Everything is a “data-frame”

Everything is a “data-frame”

Ok now you’ve managed to get your data into R! What next?

  • Spreadsheets in R are called ‘dataframes’.

  • A data-frame has columns, each identified by a name, and rows for observations.

  • This means that however you import your data into R within your pipeline, those data will end up as a dataframe.

  • Let’s do a quick tour of dataframes in R.

Let’s have a look at the data

We successfully brought in the RCT data and named it RCT. How do we look at it?

Selecting columns

Most of the time the rows are ‘observations’ and we want to pick out ‘characteristics’ of those observations (i.e. the columns). Rather than having to remember the column number, we can just ask for a columm by name using the $ operator: e.g. dataframename$some_column

Exercise: Taking a quick look at the data

  1. What are the names of the columns? Hint: try names()

  2. Display in the console the items in the column ps0h

  3. Can you do the same for all the other columns in RCT?

  4. Can you find out how many patients were randomised to each arm? Hint: you can use the function table()

  5. Can you find out how many subjects there are?

Exercise: Answers

  1. What are the names of the columns? names(RCT)

  2. Display in the console the items in the column RCT$ps0h

  3. Can you do the same for all the other columns in RCT? RCT$gender, RCT$age, etc.

  4. Can you find out how many patients were randomised to each arm? table(RCT$random)

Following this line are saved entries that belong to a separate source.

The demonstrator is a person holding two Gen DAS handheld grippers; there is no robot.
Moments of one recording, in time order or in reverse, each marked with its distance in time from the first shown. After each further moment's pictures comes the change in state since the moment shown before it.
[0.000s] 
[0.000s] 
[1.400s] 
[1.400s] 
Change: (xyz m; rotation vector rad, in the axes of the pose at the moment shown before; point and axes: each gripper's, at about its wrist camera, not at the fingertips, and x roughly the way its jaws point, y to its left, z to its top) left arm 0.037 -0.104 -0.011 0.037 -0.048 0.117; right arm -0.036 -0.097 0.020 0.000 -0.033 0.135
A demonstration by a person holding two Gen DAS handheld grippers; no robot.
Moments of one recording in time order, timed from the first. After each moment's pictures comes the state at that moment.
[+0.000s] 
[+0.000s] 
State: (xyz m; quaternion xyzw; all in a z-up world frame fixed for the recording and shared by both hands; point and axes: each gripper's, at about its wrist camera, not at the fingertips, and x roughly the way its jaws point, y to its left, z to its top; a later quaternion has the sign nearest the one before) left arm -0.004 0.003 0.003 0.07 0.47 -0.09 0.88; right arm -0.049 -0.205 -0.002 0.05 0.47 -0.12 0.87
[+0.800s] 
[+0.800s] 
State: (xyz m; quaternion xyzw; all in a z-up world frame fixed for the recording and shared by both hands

  5. Can you find out how many subjects there are? nrow(RCT)

Summary

Summary

We have learned:

  1. Exporting an .xlsx file into a .csv file.

  2. Import data into R using

    • point-and-click
    • scripting.
  3. Navigate around a dataframe to start getting at some answers from data.

Homework

  1. Can you import and look at the outreach.csv dataset? What is the average heart rate? How many patients were accepted to ICU (the column is called icu_accept), and what was the mortality?